__Your assignment__. Output the data below only from the line containing "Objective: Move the" up to and including the line containing "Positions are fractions", exact and with the pictures left out.

"""

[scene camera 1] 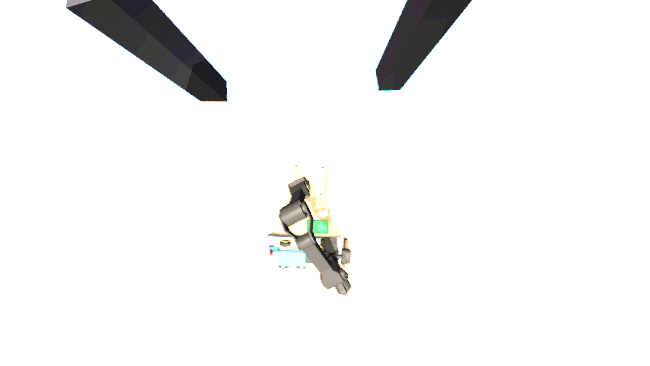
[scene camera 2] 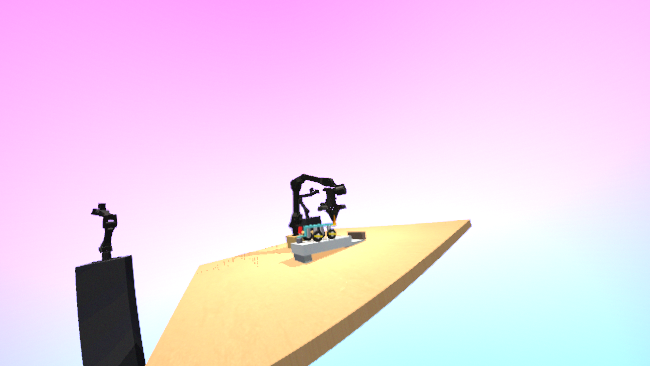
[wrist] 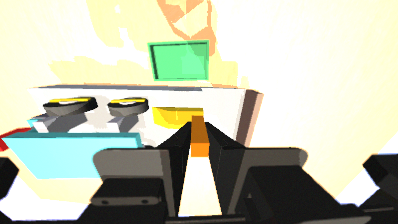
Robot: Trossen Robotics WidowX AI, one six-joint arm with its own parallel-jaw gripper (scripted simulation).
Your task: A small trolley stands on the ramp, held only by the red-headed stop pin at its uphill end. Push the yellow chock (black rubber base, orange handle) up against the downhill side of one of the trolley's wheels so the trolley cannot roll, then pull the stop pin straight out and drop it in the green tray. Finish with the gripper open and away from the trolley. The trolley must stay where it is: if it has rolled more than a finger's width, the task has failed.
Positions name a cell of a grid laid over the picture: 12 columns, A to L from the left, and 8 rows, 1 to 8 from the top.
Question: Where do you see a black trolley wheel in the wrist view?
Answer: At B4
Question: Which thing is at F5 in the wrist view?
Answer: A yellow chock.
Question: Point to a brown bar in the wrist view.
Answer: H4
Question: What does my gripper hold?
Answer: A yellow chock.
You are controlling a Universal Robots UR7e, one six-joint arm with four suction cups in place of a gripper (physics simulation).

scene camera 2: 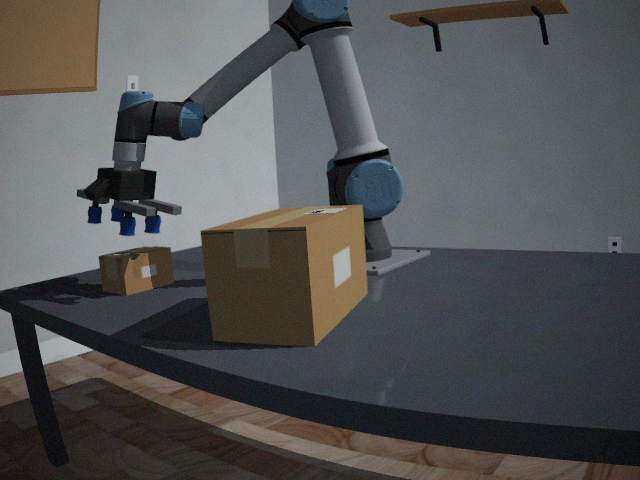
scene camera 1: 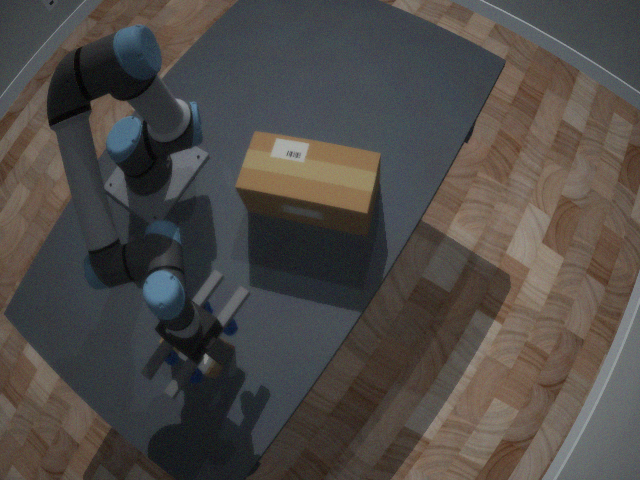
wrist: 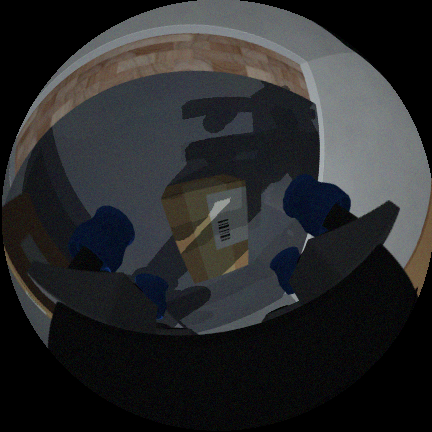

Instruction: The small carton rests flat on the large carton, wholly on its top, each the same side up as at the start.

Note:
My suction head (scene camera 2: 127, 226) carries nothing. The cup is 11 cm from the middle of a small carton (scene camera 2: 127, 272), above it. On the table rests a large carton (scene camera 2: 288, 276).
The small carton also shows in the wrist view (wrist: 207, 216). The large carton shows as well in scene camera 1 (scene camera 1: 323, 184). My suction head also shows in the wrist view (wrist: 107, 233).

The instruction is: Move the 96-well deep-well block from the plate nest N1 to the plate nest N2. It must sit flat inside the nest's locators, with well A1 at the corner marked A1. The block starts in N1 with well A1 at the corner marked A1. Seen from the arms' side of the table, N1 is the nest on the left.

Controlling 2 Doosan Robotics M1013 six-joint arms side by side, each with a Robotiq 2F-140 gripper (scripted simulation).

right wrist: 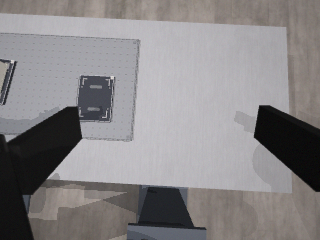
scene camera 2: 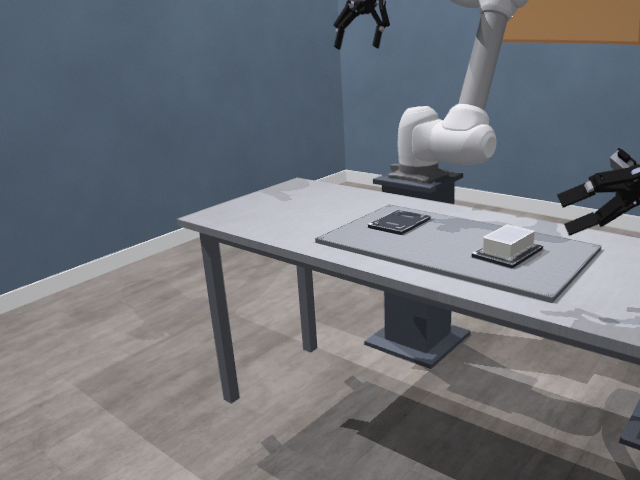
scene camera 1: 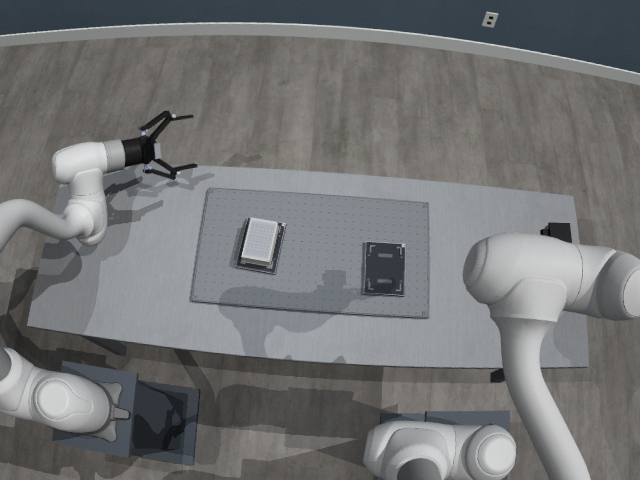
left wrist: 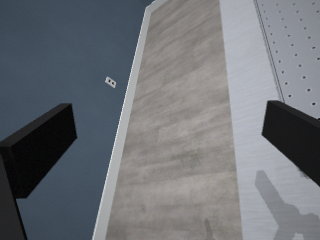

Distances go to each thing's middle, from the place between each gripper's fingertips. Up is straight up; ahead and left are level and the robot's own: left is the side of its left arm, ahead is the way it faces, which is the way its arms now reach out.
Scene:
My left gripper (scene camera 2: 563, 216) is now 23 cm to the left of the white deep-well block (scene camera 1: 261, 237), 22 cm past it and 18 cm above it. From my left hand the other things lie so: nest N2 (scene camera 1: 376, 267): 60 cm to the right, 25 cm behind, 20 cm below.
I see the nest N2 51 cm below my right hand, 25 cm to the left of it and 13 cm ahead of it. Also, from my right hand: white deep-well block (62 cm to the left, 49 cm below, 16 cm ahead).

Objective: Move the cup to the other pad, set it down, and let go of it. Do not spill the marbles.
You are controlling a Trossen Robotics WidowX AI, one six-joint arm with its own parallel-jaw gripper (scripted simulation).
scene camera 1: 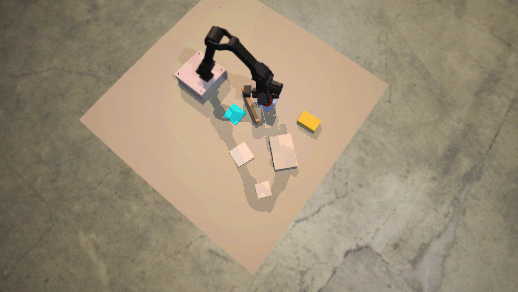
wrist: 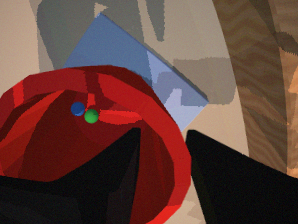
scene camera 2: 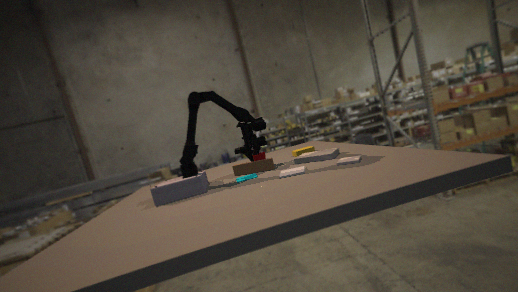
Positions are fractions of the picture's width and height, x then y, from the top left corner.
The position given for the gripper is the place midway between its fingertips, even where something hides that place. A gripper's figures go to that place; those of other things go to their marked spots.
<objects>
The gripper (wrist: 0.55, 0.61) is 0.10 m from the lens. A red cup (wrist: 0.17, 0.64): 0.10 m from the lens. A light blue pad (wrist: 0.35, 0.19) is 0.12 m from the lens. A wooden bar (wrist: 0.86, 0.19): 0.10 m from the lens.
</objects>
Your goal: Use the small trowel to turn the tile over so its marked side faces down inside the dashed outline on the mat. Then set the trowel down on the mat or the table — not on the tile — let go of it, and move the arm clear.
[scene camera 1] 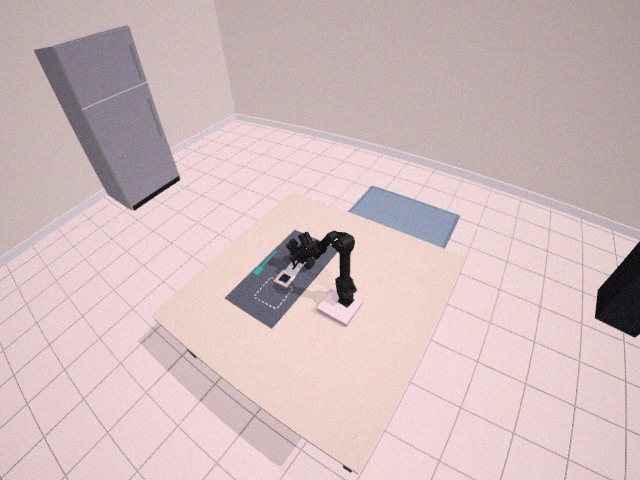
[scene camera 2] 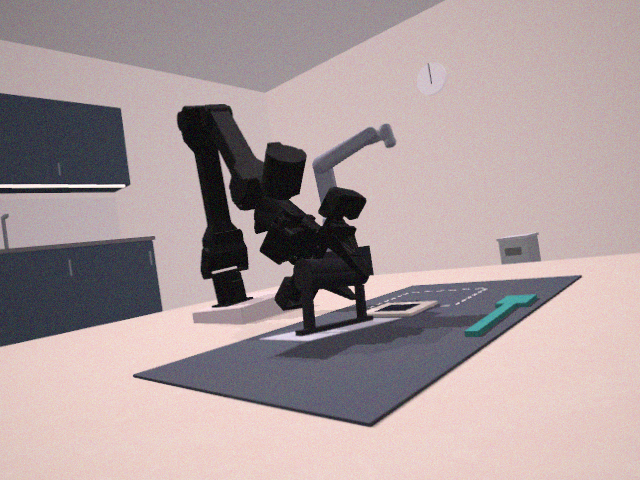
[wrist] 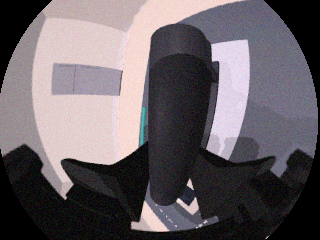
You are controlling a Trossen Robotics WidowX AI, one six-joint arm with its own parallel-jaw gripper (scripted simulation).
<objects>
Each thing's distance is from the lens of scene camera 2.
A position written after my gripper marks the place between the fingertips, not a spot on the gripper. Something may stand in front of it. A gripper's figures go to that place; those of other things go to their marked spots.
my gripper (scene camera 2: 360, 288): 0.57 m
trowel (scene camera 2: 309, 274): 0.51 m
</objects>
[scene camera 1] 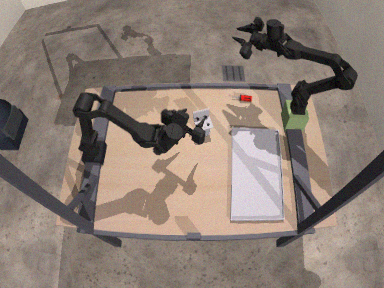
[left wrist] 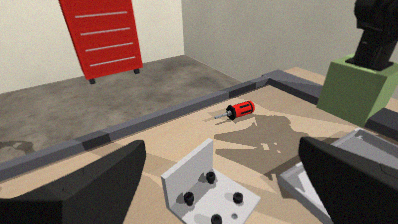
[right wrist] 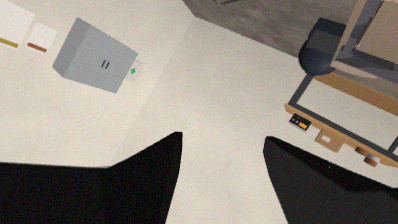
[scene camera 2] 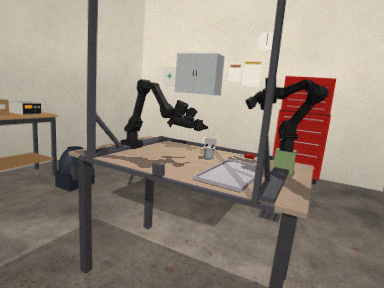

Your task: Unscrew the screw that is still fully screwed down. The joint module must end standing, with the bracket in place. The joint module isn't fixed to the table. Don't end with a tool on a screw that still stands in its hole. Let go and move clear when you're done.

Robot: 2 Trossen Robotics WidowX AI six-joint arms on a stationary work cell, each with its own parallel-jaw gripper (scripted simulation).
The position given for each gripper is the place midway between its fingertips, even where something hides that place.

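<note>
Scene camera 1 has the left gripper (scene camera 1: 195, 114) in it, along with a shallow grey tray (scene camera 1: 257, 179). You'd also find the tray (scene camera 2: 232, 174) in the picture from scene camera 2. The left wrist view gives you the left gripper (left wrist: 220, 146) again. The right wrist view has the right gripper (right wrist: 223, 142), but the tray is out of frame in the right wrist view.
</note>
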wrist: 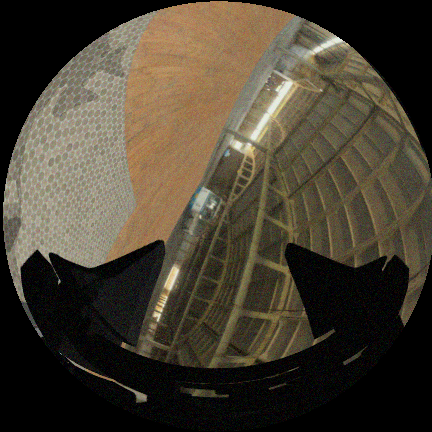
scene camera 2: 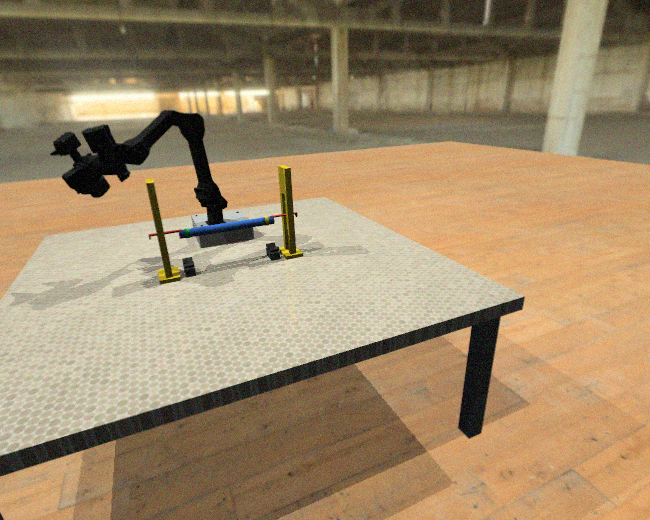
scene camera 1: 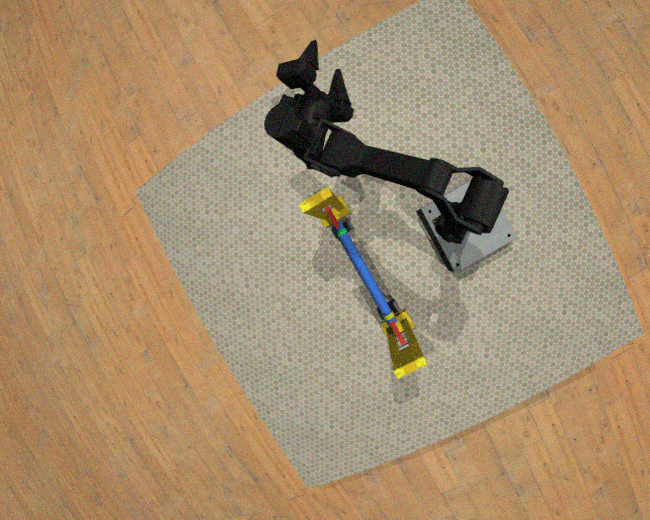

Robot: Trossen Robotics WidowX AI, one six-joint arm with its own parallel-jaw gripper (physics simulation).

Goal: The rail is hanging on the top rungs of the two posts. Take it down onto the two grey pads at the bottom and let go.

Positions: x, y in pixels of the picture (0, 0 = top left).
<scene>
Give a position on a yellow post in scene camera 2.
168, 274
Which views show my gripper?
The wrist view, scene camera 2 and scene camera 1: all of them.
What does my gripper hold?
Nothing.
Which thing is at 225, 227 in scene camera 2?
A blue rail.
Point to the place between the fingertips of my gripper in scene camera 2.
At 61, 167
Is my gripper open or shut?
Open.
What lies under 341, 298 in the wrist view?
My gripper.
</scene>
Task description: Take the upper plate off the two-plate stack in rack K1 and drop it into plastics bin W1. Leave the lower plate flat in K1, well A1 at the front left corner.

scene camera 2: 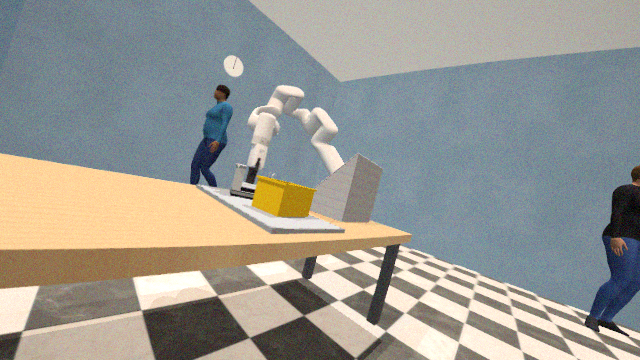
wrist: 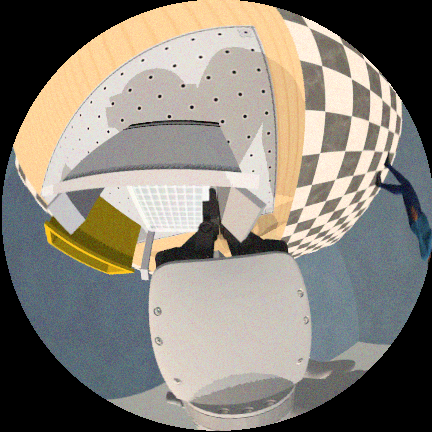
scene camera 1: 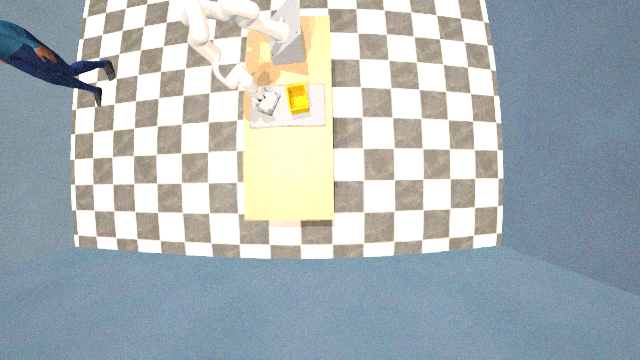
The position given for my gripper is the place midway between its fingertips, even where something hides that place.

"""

__Output below__.
Objective: Move the cup to the other pad, set it down, and let go of it. Do not spill the marbles.
You are controlling a Trossen Robotics WidowX AI, one six-joint arm with its own parallel-jaw gripper (scripted simulation).
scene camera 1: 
wrist: 
scene camera 2: 
Positions are fractions of the picture's width and height, x then y, from the top left corner.

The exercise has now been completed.